▸ Work item: For each line below that holds "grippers", return the line as it stands.

[Data items]
[Start of Attachment]

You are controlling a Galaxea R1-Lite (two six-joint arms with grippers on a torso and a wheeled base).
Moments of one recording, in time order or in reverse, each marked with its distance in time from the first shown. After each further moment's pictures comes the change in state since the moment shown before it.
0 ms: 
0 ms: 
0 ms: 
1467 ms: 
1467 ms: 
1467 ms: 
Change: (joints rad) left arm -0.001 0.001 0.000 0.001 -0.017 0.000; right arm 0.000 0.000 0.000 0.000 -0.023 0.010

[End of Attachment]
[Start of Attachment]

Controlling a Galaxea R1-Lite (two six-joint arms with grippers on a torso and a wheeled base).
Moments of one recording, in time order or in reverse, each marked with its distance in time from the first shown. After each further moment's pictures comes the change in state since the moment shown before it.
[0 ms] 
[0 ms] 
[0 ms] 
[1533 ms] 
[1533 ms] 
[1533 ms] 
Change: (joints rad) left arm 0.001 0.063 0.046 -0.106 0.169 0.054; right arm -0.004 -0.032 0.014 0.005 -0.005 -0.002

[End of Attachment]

▸ Written solution:
You are controlling a Galaxea R1-Lite (two six-joint arms with grippers on a torso and a wheeled base).
Controlling a Galaxea R1-Lite (two six-joint arms with grippers on a torso and a wheeled base).

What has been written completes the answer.